# 11 week old feeding schedule



## Jenredz (May 27, 2012)

Hi all, we have the most adorable 11 week old, he's crated and doing well, up at 3.30am for a pee stop, but wakes super early in the morning! Just wondered what times you guys fed your pups, currently I feed him 6,15, 12, 3, and 6, wonderd if I pushed his last meal if that would help him sleep just a bit later? He wakes at 5.40 howling barking etc, I try to ignore, should I feed him when I come down or leave him? Any advice gratefully received!!!


----------



## hotmischief (Mar 11, 2012)

I would cut him down to 4 meals a day now and then in the next few weeks to 3 a day. Down to 2 at around 6 months. Divide the meal you are cutting out between the other meals. When you cut down to 2 meals a day do it very gradually over 4 days as you are now feeding much larger quantities and you need to be sure you pup's tummy can cope with the larger quantities in the other meals.


----------



## Jenredz (May 27, 2012)

Thankyou, I do feed him 4 times, he wolfs it down, but is 6pm late enough for his last feed, or should it be later?

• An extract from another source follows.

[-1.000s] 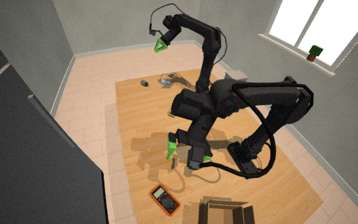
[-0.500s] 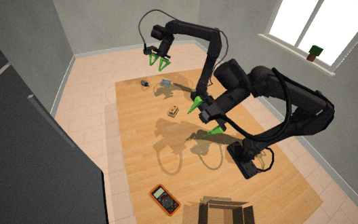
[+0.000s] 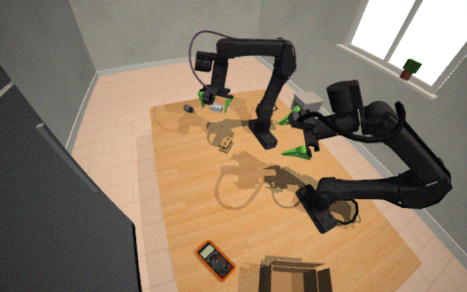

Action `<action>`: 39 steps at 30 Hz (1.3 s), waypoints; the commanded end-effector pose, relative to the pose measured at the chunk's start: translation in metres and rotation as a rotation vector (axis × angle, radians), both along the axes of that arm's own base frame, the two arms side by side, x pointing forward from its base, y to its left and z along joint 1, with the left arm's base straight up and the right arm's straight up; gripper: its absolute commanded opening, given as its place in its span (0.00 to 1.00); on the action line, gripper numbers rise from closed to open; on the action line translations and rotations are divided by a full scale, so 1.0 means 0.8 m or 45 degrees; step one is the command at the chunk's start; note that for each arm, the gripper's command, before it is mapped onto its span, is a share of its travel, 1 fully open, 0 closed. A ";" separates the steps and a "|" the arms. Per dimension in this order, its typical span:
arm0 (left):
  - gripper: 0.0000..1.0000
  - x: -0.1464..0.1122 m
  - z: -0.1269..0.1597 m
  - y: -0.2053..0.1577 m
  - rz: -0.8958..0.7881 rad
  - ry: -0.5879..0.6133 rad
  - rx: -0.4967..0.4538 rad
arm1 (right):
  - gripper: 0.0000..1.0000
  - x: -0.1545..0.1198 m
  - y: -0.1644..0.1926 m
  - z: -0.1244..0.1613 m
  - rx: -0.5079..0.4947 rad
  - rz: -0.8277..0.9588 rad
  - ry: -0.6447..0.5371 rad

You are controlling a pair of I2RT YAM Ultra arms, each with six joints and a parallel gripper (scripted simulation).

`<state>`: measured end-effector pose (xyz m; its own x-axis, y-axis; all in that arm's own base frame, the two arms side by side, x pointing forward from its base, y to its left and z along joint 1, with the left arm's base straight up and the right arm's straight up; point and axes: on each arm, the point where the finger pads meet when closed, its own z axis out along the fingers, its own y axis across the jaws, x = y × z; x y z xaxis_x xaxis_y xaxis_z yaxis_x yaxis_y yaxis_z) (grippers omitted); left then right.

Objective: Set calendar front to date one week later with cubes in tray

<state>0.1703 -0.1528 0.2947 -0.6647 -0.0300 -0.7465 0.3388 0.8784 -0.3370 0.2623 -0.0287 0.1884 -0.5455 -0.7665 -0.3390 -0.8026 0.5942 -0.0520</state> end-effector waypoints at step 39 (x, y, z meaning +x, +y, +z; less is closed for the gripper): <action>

Some people tell me i should feed him at 8/9 pm??


----------



## hotmischief (Mar 11, 2012)

Try it and see, there are no hard and fast rules to when you feed, it has to suit you as well as the pup. If you can, I would add an hour or so on to the day time feeds so 6, 1,5,8 or 9. I think we used to put Boris to bed with his last feed at about 10 when he was 12 weeks.


----------



## Ozkar (Jul 4, 2011)

HM's summed it up. Just remember that each dog is an individual and what works for one may not for another. As an example, Ozkar was on 3 feeds by 12 weeks and 2 feeds by 4 months. I feed my adult dogs twice per day, but not for any other reason than I like company at breakfast and dinner.......


----------



## Must dash (Nov 15, 2012)

Sadie who is 16 weeks old, from the first day we had her, slept well through the night. She woke at 5.40 am everyday like clock work until we realised it was the time our boiler switched on. When we changed it, she slept for longer  She was on 3 meals a day when we got her, but I wouldn't feed her until about 7am, no matter what time she got up. Lunchtime when I got home from work, then again at 6/6.30 at night. This had fitted in fine with our routine and she has had no problems adjusting to our routine. The only thing I keep a close eye on is her growth and increasing her food according to her size and activity. she has grown at an amazing rate since we had her at 10 weeks, so I have to be on the ball on increasing the quantity of food.


----------